Esto desanima a cualquiera que entienda la dependencia y vulnerabilidad de la economía mexicana por lo que suceda en Estados Unidos.

Pero también hay factores internos que cuentan para cultivar el desánimo. Claro que noticias de gran impacto, como el aumento en los costos de las gasolinas, no ayudan a la confianza de nadie.

Sin embargo, hay una mala precepción del desempeño económico que realmente no corresponde con la realidad.

Los que tengan un poco de memoria y recuerden cómo fue 1995 o incluso el 2009 saben lo que es una crisis. Pero actualmente no hay, por mucho, un escenario cercanamente comparable con una crisis.

No son inventos las tasas de ocupación y empleo. La terrible y disparada inflación está en un abominable nivel de 5 por ciento. El consumo de esos mismos desanimados consumidores mantiene tasas positivas muy superiores a la mayor parte de las actividades económicas.

Pero no.
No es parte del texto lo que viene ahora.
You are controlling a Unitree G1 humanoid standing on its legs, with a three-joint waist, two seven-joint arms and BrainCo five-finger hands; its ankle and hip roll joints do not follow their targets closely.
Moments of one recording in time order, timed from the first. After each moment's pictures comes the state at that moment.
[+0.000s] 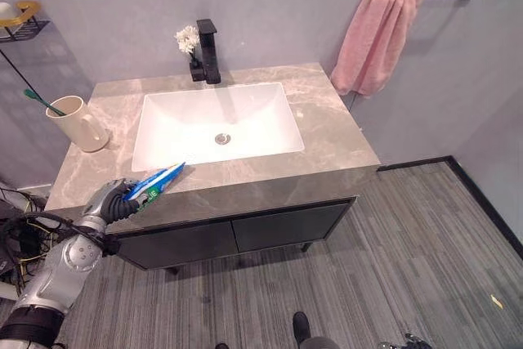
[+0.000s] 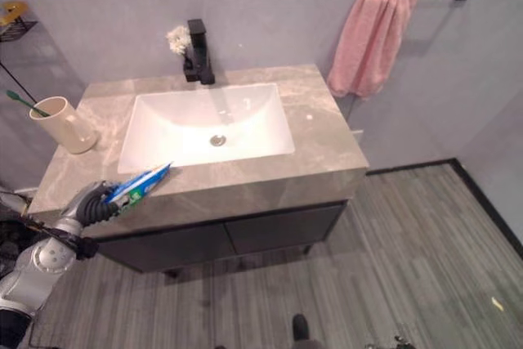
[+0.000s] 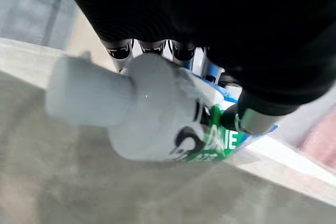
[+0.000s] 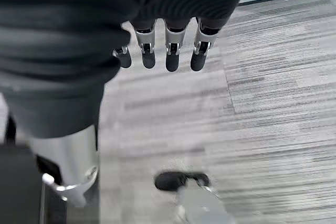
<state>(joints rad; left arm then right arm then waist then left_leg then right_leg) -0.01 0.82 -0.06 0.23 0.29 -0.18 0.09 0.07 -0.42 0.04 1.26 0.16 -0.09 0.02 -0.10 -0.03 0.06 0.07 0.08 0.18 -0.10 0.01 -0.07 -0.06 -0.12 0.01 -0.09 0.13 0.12</state>
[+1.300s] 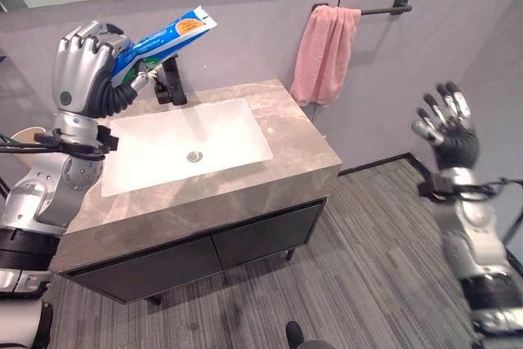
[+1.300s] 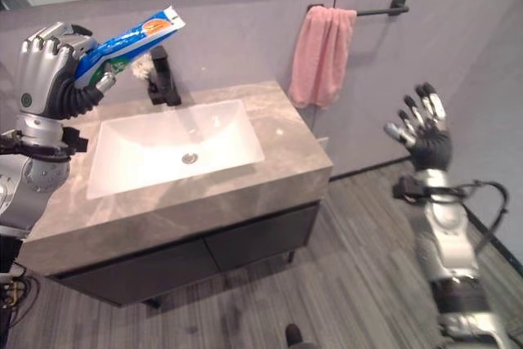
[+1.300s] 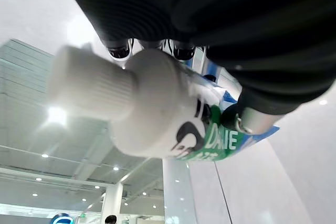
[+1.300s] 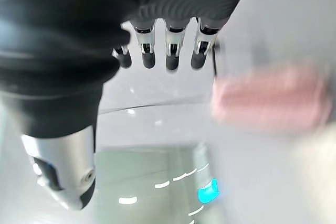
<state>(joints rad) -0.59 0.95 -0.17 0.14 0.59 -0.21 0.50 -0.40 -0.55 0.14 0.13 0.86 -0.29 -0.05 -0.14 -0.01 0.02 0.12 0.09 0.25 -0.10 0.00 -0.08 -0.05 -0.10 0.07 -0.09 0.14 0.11</state>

Lo de hoy, lo de moda, lo políticamente correcto, es quejarse amargamente de lo mal que estamos todos.

Quien no hable de una profunda crisis es progobiernista, el que no crea que estamos al borde del abismo no es sensible con el pueblo. No parecen ser pocos los interesados en que se cumpla la auto profecía de la crisis económica, sus mentes retorcidas la ven como la oportunidad de plantearse como los salvadores de la patria.